Crescimento do turismo em Foz impulsiona ocupação hoteleira, mas demanda planejamento e qualificação para sustentar alta

O Paraná atingiu 1 milhão de visitantes internacionais em 2025, com Foz do Iguaçu liderando em ocupação hoteleira. O crescimento exige mais qualificação e planejamento para evitar desgaste e manter o turismo sustentável.
O Paraná alcançou, em 2025, a marca simbólica de 1 milhão de visitantes internacionais, consolidando sua posição no cenário turístico nacional. O destaque fica para Foz do Iguaçu, que lidera o desempenho com uma taxa média de ocupação dos meios de hospedagem chegando a 71% em maio de 2026, segundo a Secretaria Municipal de Turismo. Esse crescimento não representa um pico isolado, mas sim uma fase de amadurecimento do turismo local, conforme avaliação de Ricardo Aly, diretor da Rede Nacional Inn de Hotéis.

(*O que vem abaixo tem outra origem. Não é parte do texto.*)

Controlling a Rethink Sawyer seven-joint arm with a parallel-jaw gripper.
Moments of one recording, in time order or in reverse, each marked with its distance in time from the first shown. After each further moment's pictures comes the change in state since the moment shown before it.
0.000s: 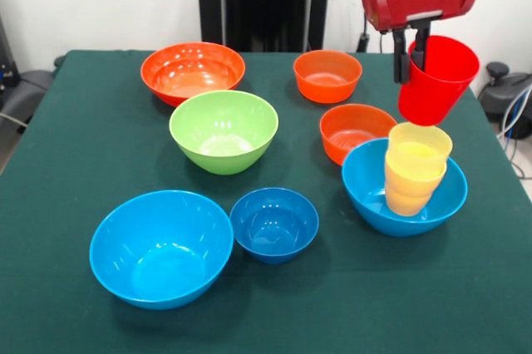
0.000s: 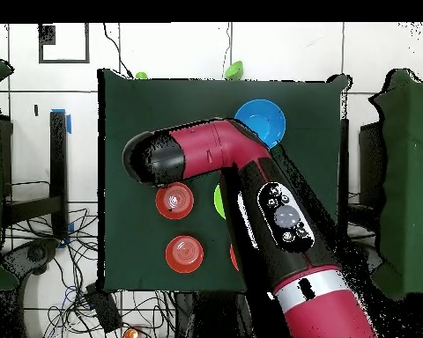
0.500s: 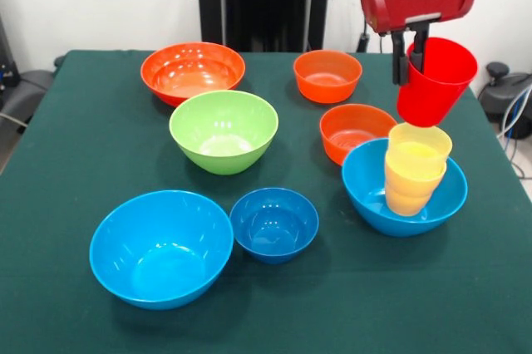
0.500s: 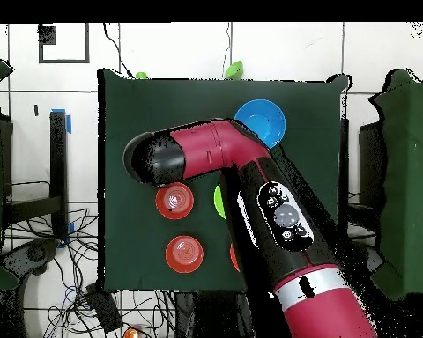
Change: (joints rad) arm 0.000 0.011 0.000 0.000 -0.007 0.000 0.000
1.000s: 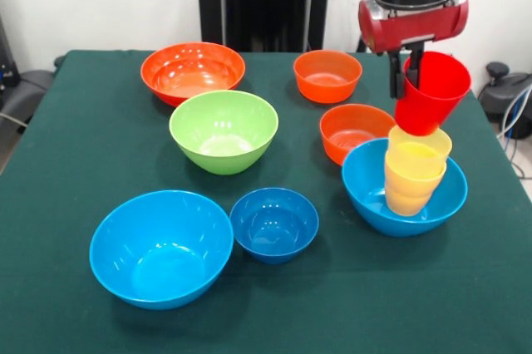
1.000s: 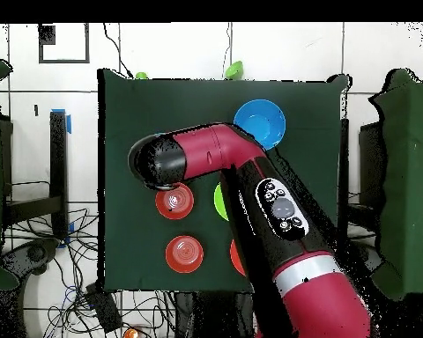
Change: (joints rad) arm 0.000 0.058 0.000 0.000 -0.010 0.000 0.000
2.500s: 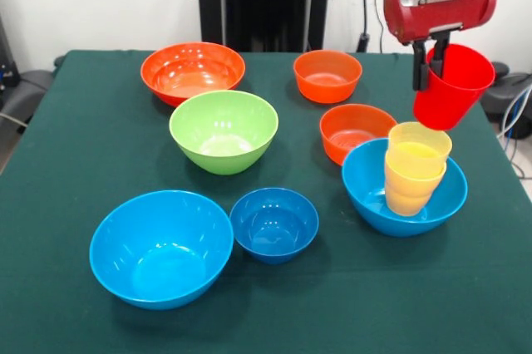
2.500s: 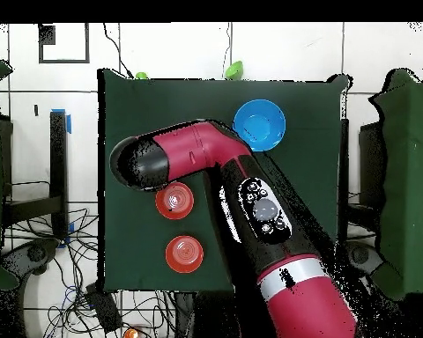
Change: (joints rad) arm 0.044 -0.039 0.002 -0.005 -0.018 0.000 0.000
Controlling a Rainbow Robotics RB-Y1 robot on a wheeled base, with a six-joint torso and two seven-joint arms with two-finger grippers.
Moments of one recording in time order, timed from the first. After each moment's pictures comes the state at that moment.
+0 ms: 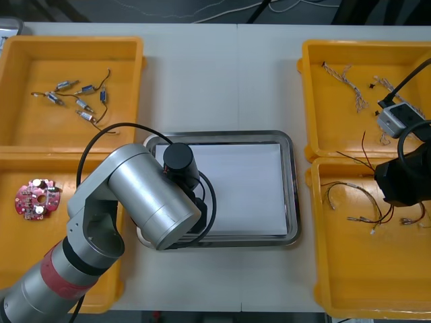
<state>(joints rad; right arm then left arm) -0.25 -0.82 -0.10 -2.39 -0.94 1.92 1.29 -0.37 0.30 -0.62 -2.05 0.23 1.84 -0.75</state>
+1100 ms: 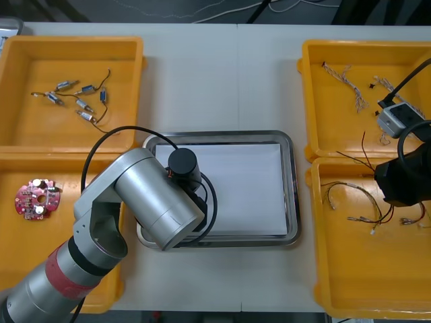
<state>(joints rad) -0.25 -0.82 -0.10 -2.39 -0.94 1.92 1.29 -0.37 0.30 -0.64 -2.00 0.19 1.78 -0.75</state>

Foz do Iguaçu: turismo em alta, desafios na retaguarda
A cidade tem conseguido atrair visitantes fora da alta temporada, o que fortalece o calendário turístico e evita a dependência de períodos específicos. A ampliação da conectividade aérea — com aumento de 23,6% na movimentação de passageiros no aeroporto local no primeiro quadrimestre — e a participação em eventos internacionais têm sido fundamentais para ampliar a visibilidade do destino e garantir o fluxo constante de turistas.
No entanto, o crescimento traz desafios concretos para a hotelaria. O perfil do turista atual exige mais do que uma simples hospedagem: localização, conforto, atendimento qualificado, mobilidade e informações acessíveis são demandas que impactam diretamente nos serviços oferecidos. Hotéis precisam planejar melhor suas operações, desde a escala das equipes até o preparo para atender turistas estrangeiros com eficiência.

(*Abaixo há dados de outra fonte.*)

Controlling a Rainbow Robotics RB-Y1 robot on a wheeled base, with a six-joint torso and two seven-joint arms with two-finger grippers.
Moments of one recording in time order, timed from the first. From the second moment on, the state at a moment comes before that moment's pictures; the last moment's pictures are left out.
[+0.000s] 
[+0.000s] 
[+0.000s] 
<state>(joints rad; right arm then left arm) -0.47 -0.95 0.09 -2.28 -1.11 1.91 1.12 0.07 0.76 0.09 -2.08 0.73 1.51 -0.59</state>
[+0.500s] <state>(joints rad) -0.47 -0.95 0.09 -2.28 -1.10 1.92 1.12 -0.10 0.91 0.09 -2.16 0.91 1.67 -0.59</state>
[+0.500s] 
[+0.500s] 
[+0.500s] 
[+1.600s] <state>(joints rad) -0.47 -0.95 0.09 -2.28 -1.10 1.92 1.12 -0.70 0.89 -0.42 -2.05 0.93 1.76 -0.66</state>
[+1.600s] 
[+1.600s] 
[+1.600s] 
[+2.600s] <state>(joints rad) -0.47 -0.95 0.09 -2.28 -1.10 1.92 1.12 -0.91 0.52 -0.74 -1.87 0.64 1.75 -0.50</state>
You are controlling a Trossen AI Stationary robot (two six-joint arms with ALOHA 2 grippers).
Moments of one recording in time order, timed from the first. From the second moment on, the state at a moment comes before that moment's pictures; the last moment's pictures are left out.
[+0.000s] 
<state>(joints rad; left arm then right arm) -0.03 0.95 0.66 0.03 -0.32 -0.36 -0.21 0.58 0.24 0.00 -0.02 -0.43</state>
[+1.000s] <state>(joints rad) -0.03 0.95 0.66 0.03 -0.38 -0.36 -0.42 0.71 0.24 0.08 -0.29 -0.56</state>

Planejamento e qualificação para evitar desgaste
A rede hoteleira enfrenta o desafio de manter a qualidade mesmo em períodos mais movimentados, como o turismo de eventos — que já contabiliza 174 alvarás emitidos em 2026, com público previsto superior a 114 mil pessoas. Essa concentração de demanda em datas específicas exige capacidade de resposta rápida e organização estratégica, sob risco de desgaste da infraestrutura e insatisfação dos visitantes.
Ricardo Aly destaca que o fortalecimento do setor passa pela qualificação da mão de obra, com foco em atendimento personalizado e domínio de idiomas, além de processos internos ágeis. O objetivo é garantir que o aumento da demanda não se traduza em queda na qualidade, preservando a imagem do destino e o interesse dos turistas.
Foz do Iguaçu se firma, mas precisa avançar
A cidade combina atrativos naturais, infraestrutura estratégica e promoção agressiva para se manter entre os líderes do turismo brasileiro e ampliar sua presença internacional. Contudo, o sucesso exige continuidade na integração dos setores, investimentos em qualificação e aperfeiçoamento da experiência do turista para evitar o desgaste de um crescimento acelerado e manter a competitividade a longo prazo.